### AIM OF THE TASK:
Answer with a number only, stating how many lines of the records hold the word "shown".

--- TASK MATERIAL Enclosed Below ---

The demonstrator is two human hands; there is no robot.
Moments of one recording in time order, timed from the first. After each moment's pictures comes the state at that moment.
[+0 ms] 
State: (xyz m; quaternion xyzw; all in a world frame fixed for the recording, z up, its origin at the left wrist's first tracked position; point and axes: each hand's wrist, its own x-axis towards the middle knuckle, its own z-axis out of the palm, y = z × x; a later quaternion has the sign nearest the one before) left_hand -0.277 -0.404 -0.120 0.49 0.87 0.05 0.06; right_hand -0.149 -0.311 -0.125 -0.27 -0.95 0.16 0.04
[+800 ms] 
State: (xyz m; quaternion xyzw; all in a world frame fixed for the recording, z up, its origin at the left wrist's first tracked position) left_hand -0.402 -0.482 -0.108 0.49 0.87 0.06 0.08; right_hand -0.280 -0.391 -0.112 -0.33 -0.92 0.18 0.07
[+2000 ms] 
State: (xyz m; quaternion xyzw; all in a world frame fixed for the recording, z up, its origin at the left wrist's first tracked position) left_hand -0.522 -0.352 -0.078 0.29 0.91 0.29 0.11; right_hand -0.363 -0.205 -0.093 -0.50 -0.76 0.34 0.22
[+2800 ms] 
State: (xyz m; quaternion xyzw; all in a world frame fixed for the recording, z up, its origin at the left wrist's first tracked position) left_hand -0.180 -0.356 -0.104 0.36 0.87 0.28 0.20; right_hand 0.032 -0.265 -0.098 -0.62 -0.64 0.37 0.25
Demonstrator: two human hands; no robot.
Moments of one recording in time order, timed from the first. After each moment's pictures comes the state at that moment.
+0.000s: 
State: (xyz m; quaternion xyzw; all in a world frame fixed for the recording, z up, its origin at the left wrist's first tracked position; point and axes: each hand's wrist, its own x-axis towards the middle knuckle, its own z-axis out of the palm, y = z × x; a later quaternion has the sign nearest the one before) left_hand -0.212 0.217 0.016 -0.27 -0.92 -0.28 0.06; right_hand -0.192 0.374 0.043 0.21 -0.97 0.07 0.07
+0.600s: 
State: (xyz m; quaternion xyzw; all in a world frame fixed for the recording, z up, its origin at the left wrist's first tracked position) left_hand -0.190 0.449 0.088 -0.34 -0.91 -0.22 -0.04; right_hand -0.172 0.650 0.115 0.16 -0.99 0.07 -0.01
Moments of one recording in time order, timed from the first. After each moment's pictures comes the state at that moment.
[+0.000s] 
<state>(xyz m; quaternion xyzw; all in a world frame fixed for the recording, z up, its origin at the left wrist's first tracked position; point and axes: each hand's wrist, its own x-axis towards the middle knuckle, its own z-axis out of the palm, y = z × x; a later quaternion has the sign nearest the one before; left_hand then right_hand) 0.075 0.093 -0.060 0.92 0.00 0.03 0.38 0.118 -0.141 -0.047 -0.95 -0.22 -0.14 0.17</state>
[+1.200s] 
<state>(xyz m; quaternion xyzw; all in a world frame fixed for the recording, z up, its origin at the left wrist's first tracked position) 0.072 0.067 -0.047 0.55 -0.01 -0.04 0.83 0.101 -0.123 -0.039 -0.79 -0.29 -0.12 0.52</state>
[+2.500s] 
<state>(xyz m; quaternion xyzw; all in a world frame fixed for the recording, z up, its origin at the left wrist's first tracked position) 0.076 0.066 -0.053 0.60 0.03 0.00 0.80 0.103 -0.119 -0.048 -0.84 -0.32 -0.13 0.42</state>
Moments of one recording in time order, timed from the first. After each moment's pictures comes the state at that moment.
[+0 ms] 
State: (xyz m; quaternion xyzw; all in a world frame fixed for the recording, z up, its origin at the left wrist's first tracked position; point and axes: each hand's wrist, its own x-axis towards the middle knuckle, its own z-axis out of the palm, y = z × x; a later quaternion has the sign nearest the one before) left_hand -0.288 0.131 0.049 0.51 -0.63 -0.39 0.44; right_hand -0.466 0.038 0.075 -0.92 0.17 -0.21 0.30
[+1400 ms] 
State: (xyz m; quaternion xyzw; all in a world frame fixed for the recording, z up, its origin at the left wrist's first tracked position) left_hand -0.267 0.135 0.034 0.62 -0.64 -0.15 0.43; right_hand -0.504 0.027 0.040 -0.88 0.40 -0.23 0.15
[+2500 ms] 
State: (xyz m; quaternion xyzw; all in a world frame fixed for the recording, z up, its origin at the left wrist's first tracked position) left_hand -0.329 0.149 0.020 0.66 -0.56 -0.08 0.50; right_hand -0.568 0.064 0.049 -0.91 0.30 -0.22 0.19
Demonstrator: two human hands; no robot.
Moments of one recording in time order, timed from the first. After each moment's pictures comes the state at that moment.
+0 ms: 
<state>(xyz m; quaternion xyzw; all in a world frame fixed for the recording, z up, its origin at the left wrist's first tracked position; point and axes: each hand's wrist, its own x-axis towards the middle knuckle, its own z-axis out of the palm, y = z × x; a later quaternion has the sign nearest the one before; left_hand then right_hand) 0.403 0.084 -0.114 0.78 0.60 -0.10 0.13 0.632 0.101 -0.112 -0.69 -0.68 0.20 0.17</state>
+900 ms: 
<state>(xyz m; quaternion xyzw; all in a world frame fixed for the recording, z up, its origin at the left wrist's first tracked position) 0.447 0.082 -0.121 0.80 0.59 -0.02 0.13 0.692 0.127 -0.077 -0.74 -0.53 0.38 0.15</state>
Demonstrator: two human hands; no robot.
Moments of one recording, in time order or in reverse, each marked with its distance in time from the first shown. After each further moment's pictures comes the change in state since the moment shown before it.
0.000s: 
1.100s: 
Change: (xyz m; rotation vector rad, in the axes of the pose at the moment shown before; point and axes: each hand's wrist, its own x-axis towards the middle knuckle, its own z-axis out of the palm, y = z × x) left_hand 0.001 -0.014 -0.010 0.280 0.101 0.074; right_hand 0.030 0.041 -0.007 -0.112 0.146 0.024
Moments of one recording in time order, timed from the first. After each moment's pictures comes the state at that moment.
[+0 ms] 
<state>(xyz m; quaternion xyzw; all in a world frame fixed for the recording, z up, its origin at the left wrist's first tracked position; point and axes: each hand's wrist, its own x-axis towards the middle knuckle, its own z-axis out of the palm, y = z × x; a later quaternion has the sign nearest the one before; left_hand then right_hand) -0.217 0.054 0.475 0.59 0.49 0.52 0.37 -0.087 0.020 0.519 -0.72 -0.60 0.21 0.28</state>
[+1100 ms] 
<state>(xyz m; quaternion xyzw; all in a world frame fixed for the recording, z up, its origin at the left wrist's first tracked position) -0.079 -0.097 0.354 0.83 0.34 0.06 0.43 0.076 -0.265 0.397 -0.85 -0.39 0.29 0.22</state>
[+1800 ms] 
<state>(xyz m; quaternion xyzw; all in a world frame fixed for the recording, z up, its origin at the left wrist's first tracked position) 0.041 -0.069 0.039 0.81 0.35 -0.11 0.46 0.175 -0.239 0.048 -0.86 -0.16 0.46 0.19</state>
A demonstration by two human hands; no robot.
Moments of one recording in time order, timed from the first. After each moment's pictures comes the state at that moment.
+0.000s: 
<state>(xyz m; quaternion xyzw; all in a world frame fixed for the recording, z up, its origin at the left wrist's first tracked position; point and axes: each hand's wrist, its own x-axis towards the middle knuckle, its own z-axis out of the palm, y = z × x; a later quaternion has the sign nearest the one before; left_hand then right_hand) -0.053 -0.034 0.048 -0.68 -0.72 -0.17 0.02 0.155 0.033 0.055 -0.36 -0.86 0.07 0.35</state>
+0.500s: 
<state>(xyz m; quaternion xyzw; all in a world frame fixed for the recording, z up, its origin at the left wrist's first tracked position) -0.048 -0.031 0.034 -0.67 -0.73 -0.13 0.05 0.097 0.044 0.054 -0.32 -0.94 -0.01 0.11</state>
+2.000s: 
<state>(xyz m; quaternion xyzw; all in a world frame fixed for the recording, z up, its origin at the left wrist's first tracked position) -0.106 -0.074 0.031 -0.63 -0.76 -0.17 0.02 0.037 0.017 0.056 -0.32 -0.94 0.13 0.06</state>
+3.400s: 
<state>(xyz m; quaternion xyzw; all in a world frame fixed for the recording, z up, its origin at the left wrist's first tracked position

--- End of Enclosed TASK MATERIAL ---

### SOLUTION TO THIS PROBLEM:
2